Before “the urban Jurassic Park,” as Coyula likes to joke, becomes … what? Coyula’s not hostile to tourism; accommodating Americans seems to him one obvious growth industry for the biggest island in the Caribbean. The perils of overadoration by visitors are plain to him, and in fact, as the Adonia was rounding Cuba, several dozen academics and officials were meeting at a conference called Turismo Sostenible y Responsable—Sustainable and Responsible Tourism. Among the presentations: A clip from Bye Bye Barcelona, a documentary making the case that hordes of tourists, especially the thousands pouring into the streets from as many as four docked cruise ships at once, have rendered the Spanish city nearly unlivable for its own residents. “A theme park,” complains one angry local.
For an enormous, beachy island 90 miles from the United States, this is not an implausible comparison. Some of the ships now plying the Caribbean can hold six times as many passengers as the Adonia; Carnival Corporation, which owns the ship, has Cuba plans in the works, as does every American touring company with an interest in the Caribbean (including National Geographic Expeditions, which routinely runs people-to-people Cuba trips). On board I asked a Carnival official to guess at the potential of a fully tourist developed Cuba. Well, he replied, Carnival last year delivered nearly a million people to the Caribbean’s Grand Turk Island, which is seven square miles. “Cuba is a few hundred times bigger,” he said. “You can calculate the answer.”
At least three million Americans a year, eventually, is what economists project. Cuba’s population is 11 million, and many still resolver their way to enough powdered milk for the children, a toilet that flushes, a balcony that won’t collapse. How to bring in all those Americans in a way that actually improves Cubans’ lives?

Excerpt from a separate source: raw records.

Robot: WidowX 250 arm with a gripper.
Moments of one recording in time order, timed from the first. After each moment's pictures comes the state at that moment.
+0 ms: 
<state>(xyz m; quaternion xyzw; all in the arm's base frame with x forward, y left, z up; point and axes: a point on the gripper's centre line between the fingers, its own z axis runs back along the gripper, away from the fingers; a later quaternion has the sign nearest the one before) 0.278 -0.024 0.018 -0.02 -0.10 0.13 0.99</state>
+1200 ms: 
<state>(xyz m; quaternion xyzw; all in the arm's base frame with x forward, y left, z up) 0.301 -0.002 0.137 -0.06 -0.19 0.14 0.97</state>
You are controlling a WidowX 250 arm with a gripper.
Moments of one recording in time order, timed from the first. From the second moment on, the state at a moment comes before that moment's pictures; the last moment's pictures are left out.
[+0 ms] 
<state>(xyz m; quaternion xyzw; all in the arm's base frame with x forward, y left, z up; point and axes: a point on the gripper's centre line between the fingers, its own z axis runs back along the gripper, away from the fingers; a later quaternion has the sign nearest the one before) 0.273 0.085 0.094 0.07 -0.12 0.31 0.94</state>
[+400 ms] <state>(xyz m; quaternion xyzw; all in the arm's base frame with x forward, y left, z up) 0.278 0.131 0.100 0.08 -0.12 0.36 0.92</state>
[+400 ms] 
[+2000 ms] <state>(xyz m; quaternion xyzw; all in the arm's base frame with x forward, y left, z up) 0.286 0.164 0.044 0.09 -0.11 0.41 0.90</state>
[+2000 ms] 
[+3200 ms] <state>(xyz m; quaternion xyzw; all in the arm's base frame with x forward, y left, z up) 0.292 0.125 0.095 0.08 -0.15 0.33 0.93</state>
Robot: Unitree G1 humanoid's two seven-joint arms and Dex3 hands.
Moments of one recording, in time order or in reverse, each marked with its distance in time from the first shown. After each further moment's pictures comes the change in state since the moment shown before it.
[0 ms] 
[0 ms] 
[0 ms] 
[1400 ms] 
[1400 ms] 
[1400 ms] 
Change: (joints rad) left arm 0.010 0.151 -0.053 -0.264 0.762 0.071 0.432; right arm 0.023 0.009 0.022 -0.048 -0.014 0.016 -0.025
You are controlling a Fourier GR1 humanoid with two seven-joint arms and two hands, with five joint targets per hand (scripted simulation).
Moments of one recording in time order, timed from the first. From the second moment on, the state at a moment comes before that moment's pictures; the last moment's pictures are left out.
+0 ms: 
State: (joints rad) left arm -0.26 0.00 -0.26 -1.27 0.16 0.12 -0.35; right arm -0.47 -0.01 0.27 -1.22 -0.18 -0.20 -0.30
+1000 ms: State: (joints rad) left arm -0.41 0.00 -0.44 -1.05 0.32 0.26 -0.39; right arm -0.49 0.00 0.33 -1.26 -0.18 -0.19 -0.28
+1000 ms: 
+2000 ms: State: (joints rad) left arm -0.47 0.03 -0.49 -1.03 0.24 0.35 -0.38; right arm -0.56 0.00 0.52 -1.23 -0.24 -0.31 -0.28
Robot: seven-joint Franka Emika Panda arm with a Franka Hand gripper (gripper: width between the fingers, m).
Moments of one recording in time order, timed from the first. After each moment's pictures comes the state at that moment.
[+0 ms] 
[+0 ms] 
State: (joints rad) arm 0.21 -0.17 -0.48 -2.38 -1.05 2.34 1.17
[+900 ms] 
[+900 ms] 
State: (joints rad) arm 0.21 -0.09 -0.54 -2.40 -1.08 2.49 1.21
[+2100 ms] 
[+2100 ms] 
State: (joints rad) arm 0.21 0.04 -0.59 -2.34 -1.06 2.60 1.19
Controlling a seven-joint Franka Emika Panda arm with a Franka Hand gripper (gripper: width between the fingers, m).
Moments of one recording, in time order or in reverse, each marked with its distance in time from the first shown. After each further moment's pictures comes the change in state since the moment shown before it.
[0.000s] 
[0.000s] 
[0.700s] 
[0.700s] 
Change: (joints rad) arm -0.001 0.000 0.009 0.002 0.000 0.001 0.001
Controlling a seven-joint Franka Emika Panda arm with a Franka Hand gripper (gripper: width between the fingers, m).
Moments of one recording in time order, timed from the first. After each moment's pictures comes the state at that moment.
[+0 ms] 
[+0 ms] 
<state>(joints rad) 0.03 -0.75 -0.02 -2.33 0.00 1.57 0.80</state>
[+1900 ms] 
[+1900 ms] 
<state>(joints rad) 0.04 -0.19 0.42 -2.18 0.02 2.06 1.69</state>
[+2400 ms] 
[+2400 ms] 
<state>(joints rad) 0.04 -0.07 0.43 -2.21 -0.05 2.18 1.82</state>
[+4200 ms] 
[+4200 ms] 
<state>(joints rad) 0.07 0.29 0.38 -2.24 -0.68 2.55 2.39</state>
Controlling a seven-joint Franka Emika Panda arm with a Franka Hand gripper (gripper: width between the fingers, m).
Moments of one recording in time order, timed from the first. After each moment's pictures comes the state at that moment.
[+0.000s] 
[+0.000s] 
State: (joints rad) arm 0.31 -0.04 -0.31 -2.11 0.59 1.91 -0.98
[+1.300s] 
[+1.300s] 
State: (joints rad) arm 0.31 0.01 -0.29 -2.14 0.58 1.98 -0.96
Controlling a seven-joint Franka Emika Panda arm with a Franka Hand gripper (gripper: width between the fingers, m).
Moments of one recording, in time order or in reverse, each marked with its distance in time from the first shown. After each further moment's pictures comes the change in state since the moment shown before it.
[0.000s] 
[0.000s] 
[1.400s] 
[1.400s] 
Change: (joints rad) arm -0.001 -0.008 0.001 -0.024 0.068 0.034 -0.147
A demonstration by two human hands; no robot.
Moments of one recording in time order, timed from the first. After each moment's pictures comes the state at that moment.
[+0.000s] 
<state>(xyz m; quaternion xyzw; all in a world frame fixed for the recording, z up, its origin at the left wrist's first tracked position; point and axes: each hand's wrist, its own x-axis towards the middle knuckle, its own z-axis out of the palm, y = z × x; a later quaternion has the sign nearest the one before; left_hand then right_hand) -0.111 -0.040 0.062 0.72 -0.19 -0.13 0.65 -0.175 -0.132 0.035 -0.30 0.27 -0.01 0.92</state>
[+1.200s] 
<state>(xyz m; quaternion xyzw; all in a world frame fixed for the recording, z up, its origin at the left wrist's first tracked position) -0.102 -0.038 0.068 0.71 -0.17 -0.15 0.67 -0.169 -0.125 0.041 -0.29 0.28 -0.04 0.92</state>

“I’ve thought about this,” said Rafael Betancourt, an economics professor at a Havana university who helped arrange the tourism conference. “There’s always a risk. But I’m basically an optimist. I believe we have a tradition, a very solid culture and history of our own.”
One other thing, he said: The Cuban flag bathing suits. Some of the dismay they set off, once the photos began to circulate, was magisterial in its invocation of Cuban dignity and decorum in a public space. Flags of any nation should be treated with more respect than that, essayists wrote. One in particular spoke of vergüenza, shame, and invoked the revered nationalist writer Nicolás Guillén, who in the 1930s—long before the Cuban Revolution—wrote a poem about obsequious maracas shakers scurrying to yanqui cruise ships in search of dollars.
Betancourt sighed, when I asked him about that essay, and said nobody he knew was angry with the swimsuit dancers themselves. “They didn’t do it to insult the Cuban flag,” he said. The whole noisy production was just somebody’s idea of Welcoming, Exuberant, Friendly, Dancing Cuba, he said, and a flap like this can have a certain usefulness. “It unleashed the discussion,” he said. “It was like a switch. And we have got to watch out. We have to be very careful. This is a country that will not have its identity torn away.”